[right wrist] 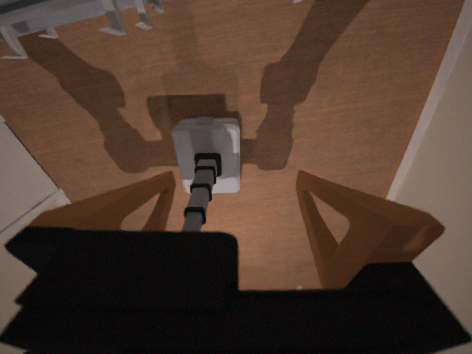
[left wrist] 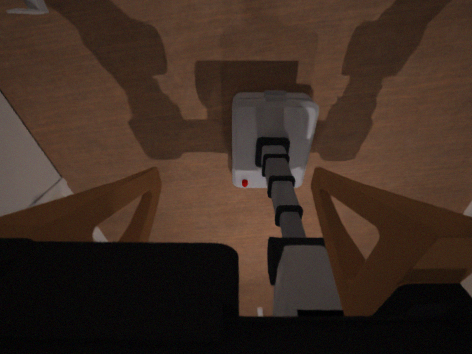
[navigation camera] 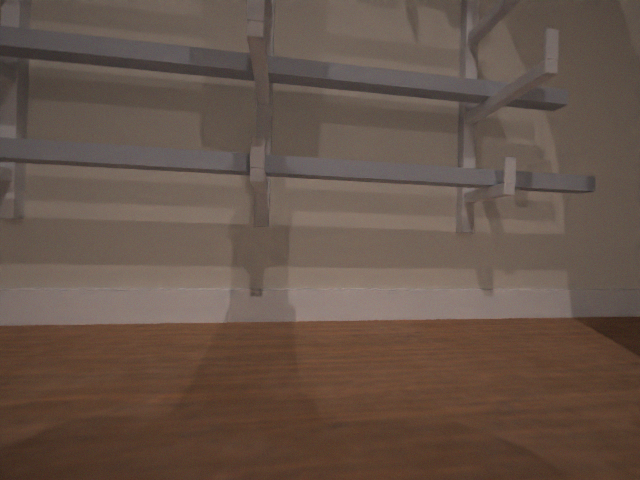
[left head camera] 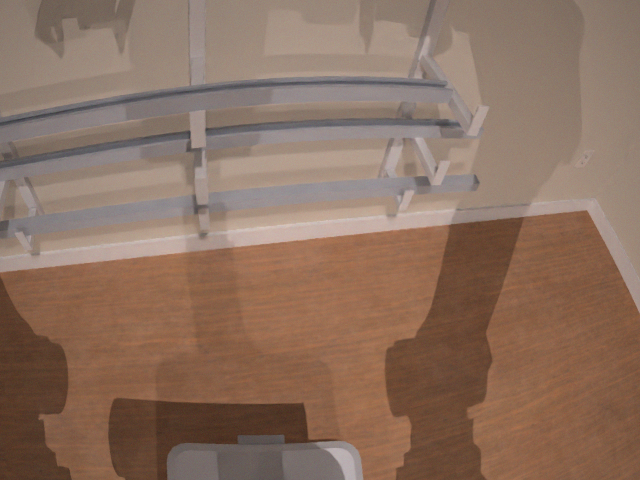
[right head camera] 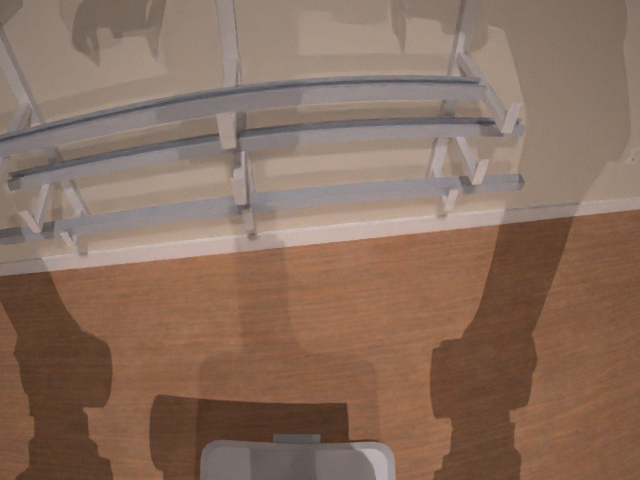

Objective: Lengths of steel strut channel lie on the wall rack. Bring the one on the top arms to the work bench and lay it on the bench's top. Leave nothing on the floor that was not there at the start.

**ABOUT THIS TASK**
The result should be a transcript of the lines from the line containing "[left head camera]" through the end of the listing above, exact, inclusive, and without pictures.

**RESPONSE TO THIS TASK**
[left head camera] 
[right head camera] 

Objective: Lengths of steel strut channel lie on the wall rack. Bring the one on the top arms to the work bench and lay it on the bench's top. Leave nothing on the floor that was not there at the start.

This output contains the complete answer.